** Supplied data **
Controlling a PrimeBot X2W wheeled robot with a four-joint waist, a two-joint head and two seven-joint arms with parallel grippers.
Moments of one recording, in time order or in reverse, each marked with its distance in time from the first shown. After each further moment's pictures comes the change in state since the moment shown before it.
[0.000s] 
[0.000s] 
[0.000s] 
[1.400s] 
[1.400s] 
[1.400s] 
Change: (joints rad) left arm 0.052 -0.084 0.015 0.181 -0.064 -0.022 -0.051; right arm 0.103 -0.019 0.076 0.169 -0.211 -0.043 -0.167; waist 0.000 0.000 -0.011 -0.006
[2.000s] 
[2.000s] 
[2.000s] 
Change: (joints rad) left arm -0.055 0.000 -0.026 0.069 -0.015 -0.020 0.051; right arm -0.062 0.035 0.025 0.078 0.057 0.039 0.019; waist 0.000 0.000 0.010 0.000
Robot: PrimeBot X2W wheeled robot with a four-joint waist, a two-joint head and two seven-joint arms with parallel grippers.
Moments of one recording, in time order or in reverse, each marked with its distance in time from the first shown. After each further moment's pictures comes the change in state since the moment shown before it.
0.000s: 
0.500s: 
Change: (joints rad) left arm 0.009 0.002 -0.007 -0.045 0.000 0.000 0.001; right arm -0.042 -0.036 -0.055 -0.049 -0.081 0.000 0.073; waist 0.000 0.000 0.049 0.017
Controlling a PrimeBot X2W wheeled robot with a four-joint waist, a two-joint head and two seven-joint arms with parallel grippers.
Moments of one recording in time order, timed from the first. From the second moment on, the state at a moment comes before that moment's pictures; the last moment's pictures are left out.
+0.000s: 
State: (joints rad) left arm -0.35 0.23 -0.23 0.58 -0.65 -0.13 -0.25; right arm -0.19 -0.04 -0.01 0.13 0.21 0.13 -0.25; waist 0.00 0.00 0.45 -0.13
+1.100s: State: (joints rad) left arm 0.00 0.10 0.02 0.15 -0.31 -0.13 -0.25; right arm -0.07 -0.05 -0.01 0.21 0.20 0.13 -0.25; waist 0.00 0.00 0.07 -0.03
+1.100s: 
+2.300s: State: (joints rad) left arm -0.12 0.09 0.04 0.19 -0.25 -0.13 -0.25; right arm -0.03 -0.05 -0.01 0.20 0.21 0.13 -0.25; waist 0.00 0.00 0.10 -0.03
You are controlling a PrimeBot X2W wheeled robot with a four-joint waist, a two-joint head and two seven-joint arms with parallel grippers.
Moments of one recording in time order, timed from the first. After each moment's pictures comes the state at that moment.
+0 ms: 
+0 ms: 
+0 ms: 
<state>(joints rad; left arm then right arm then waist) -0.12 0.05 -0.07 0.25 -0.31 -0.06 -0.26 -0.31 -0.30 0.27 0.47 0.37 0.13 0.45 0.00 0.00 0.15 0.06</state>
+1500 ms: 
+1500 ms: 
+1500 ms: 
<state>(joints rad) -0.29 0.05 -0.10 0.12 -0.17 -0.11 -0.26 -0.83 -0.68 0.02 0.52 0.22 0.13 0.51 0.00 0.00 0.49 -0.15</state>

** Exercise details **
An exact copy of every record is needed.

** Answer area **
Controlling a PrimeBot X2W wheeled robot with a four-joint waist, a two-joint head and two seven-joint arms with parallel grippers.
Moments of one recording, in time order or in reverse, each marked with its distance in time from the first shown. After each further moment's pictures comes the change in state since the moment shown before it.
[0.000s] 
[0.000s] 
[0.000s] 
[1.400s] 
[1.400s] 
[1.400s] 
Change: (joints rad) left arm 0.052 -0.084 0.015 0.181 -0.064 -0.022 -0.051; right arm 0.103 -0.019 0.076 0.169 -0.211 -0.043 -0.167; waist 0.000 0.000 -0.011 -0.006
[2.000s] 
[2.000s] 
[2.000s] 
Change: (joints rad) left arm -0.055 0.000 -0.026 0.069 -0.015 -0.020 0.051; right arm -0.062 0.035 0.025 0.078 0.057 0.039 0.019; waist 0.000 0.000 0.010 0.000
Robot: PrimeBot X2W wheeled robot with a four-joint waist, a two-joint head and two seven-joint arms with parallel grippers.
Moments of one recording, in time order or in reverse, each marked with its distance in time from the first shown. After each further moment's pictures comes the change in state since the moment shown before it.
0.000s: 
0.500s: 
Change: (joints rad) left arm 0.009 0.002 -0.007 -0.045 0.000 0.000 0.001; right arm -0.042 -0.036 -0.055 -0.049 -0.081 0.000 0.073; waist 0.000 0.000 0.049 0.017
Controlling a PrimeBot X2W wheeled robot with a four-joint waist, a two-joint head and two seven-joint arms with parallel grippers.
Moments of one recording in time order, timed from the first. From the second moment on, the state at a moment comes before that moment's pictures; the last moment's pictures are left out.
+0.000s: 
State: (joints rad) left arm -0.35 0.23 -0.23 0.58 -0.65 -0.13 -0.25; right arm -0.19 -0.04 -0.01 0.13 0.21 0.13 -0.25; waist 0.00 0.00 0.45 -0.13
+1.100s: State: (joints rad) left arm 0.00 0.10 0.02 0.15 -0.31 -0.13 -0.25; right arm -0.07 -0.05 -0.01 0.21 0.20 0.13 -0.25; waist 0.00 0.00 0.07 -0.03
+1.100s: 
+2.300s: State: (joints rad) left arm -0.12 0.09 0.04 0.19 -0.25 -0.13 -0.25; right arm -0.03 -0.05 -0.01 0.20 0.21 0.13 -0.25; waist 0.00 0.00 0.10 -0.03
You are controlling a PrimeBot X2W wheeled robot with a four-joint waist, a two-joint head and two seven-joint arms with parallel grippers.
Moments of one recording in time order, timed from the first. After each moment's pictures comes the state at that moment.
+0 ms: 
+0 ms: 
+0 ms: 
<state>(joints rad; left arm then right arm then waist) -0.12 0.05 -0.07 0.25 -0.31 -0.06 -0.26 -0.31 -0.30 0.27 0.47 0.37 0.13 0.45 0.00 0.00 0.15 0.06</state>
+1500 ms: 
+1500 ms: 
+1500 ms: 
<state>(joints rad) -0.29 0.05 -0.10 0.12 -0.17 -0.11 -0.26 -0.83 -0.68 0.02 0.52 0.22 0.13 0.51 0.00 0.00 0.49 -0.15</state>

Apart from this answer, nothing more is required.